Nice, thanks for the tip. I'll be sure to change it.
why not "priyatnava apitita" then?I think it was not supposed to be a transcription :)
A frenchman once asked me what english people say before a meal - i told him we don't have our own phrase because English food is so bad ;)
"Let's get this over with"
Damn you beat me here ;)I wanted to say that english are realists about their food and dont say good appetite before a meal. :P
Well in a more formal context, you might say "Enjoy your meal" (that's how Google translates it) but I always thought this was such a weak translation of "Bon appétit" etc.Definitely a pet peeve of mine in English. Cheers!
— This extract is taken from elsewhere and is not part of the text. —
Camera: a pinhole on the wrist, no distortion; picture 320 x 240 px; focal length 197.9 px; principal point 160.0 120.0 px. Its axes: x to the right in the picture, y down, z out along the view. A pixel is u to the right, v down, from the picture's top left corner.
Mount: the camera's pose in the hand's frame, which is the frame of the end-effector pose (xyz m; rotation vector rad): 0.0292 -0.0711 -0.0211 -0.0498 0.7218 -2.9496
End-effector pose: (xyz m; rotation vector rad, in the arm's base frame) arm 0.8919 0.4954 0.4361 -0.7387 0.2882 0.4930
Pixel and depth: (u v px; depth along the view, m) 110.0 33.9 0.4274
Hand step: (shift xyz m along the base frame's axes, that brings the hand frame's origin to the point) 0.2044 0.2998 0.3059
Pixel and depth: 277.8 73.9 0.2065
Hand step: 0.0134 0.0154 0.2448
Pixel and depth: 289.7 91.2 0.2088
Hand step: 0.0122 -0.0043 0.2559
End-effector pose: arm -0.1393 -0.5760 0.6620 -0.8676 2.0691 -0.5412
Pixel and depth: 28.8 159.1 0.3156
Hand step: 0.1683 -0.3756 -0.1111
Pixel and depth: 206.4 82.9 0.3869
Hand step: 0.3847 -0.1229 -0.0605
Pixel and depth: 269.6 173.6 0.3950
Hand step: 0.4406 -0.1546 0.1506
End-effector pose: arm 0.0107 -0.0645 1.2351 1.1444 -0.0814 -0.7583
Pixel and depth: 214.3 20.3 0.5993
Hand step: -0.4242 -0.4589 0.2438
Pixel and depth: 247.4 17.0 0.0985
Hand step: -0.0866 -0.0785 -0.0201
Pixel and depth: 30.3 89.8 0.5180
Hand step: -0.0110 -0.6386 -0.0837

Yes, "enjoy your meal" is possible, but it sounds like something you'd hear in a restaurant. Or simply "enjoy". Usually we borrow the French phrase.For when the foods ready you can say "grubs up". I think my dad used to say "get stuck in".
I personally love the colloquial "Hau/Haut rein!" :D No talk of enjoying your meal, just giving the firing order
Hence, the joke, "What's the Chinese for 'bon appétit'? 'Lang zu'!"
The Chinese say "慢慢吃", which literally means "eat slowly". If you eat slowly, you can enjoy the food.
Polish is the easiest language - only one word, "Smacznego" ;)
Hm, I'm not sure that's the easiest. That's a daunting consonant-to-vowel ratio...
In Japan they say "Itadakimasu", which literally means "I humbly receive". It's a way of giving thanks for the food. Sometimes everyone around the table will say it in unison before eating.
I just discovered your comics yesterday, but I love 'em already. Keep up the good work!
Nice job! I have discovered your comics a couple of months ago and I love reading them. This one is actually one of my favorites. By the way, in Portuguese we usually say "Bom Apetite".Keep up the good work, I'm already a fan!
Thank you! Glad you like 'em. Obrigado, and all that.
The Dutch say "Eet smakelijk" or "Smakelijk eten", both meaning "eat tastefully". Sometimes abbreviated to "Smakelijk". We also use: "Aanvallen" (Attack), "Stapelen" (Stack), "Tast toe" (Dig in, freely translated), "Prettige maaltijd" (gratifying meal), "Geniet ervan" (Enjoy it), "Moge het u wel bekomen" (May it be good to you), "Eet smakeloos" (Eat tastlessly) or even the german word "Mahlzeit!" (litt. meal!) and many other...
Holy crap. They don't mess around with good meal wishes, those Dutch, do they?
When calling people for dinner: "TROOPS!"Or, if one of my sisters isn't around, "Time to get our munch on."To quote Chef John of Allrecipes.com, "And as always, enjoy."
In Korea,we've got 맛있게 드세요, which translates to 'eat deliciously'~
That's a great one. You know, you've commented a few times - it would be amazing to get comics from the expat in Korea's perspective. Have you considered submitting ideas to the suggestion box? It's at the bottom of every page. Would be great, think about it!